I think I’ll be optimising a lot going forward but for starters I’m very pleased that particles on the GPU look identical to CPU updated particles, that’s obviously an important thing. Secondly they do run extrememly fast. I’m on a mediocre card (1660gtx) and it updated 1 million particles at about 150fps without simplex noise, or about 250k at 150fps with simplex noise particles. This is with smallish particles so fill rate wouldn’t be so much of an issue. What I really need to do though is start profiling in NVidia insights to see where the bottlenecks are as I’m sure I can improve performance more.
Editor Updates
As mentioned the big addition in the editor is the replacing of Motion Randomness with a simplex noise algorithm. With this there are 5 new Attributes to control noise:
Base Noise Offset
The noise algorithm is passed the X and Y coordinates of the particle and it passes back a noise value between -1 and 1. If you think of the x and y coords plotting an area on a graph then the offset simply offsets where on the graph you plot. A good idea here is to put the emitter on a loop and slowly change the offset over time. See the Motion Randomness effects in the LibraryExamples that come with the alpha version to see what I mean. Having said this, it’s very likely that I’ll add a property that will do the same thing in the future as this creates some greate results.
Variation Noise Offset
You can also vary the offset using this attribute. Higher values here will make the movement much less uniform and more random.

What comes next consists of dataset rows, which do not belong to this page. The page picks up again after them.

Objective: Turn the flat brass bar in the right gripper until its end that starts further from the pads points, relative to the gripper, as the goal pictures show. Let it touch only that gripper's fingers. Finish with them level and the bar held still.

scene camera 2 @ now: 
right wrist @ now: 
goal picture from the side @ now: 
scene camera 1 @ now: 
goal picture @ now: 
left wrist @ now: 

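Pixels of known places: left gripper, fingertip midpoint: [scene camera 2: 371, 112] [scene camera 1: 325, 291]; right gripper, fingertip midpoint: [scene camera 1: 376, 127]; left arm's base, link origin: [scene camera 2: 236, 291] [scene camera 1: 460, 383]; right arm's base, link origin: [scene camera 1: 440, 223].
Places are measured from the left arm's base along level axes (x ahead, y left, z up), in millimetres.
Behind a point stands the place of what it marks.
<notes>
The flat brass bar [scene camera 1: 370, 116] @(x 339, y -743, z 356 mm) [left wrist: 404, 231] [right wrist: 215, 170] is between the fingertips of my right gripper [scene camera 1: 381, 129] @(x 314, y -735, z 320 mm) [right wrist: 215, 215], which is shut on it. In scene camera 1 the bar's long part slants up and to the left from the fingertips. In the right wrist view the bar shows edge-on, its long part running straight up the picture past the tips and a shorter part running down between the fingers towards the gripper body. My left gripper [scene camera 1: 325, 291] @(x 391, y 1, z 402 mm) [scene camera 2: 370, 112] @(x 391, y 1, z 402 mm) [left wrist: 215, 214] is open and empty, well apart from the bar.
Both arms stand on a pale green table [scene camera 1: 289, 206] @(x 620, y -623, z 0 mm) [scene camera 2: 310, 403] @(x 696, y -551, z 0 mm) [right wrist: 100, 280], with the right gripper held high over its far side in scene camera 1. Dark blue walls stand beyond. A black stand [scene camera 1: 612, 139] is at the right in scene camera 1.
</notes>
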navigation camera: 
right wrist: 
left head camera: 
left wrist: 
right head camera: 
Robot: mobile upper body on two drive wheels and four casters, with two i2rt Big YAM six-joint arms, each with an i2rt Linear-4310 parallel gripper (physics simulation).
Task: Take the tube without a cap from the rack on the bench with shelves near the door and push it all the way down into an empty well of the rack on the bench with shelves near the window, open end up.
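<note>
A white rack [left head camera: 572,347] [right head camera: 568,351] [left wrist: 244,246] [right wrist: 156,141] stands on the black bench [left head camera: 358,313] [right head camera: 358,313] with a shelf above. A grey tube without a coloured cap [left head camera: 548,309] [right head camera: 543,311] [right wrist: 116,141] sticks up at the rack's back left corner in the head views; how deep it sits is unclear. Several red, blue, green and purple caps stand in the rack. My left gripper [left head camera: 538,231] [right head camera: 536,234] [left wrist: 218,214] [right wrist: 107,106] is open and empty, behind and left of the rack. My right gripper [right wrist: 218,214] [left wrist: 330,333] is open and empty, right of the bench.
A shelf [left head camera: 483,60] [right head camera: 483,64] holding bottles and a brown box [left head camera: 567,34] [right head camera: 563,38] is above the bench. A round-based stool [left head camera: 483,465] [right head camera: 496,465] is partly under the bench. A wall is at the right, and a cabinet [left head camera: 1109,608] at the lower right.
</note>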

Variation Noise Resolution
I was at odds as to where to put this but for now decided on variation, I think I’ll probably move it to base though now that I think about it. This basically changes the resolution of the x,y lookup so higher numbers will mean wider arcs in the movement of each particles.
Overtime Velocity Turbulance
This will use the noise value to decide the speed of the particle
Overtime Direction Turbulance
This will use the noise value to decide the direction of particle
Overime Noise Resolution
This will scale the value that you put in Noise Resolution so that you can change the amount of resolution over the lifetime of the particle.
I’ve been playing around a lot with these new attributes and been impressed by the different effects that can be created, I think it will open up a lot of new possibilities in the future. I’m already thinking about the option to use noise to decide where a particle will spawn in an area.
As usual here is the full list of latest changes:
* Removed the effect list in a child window for now.
* Fixed a vulkan validation issue relating to the animation tab
* Fixed issue with effect libraries that contained imported effects.
* Improved how velocity makes particles align when they have Align selected in properties.
* Added new Emission angle type on the properties tab. This will make the particle align on emission only and not stay aligned as the particle changes direction thereafter.
* Put emitter size onto the emitter tab for easier access. You can still change the emitter size overtime using the graphs under attributes.
* Moved option to only play the selected emitter onto the Settings menu.
* Setting that changes the updates per second now works correctly.
* When loop length has a value on the properties tab it will now make the sine/square wave generator set it’s width to that length.
* Global zoom attribute now works a lot better and also renamed it to Overal Scale.
* Replaced the current motion randomness algorithm with Simplex Noise algorithm. This means there are additional attributes available – Noise Offset, Noise Resolution, Velocity Turbulance and Direction Turbulance.
* Option to sync refresh rate now properly applies on start up according to whatever setting was saved last.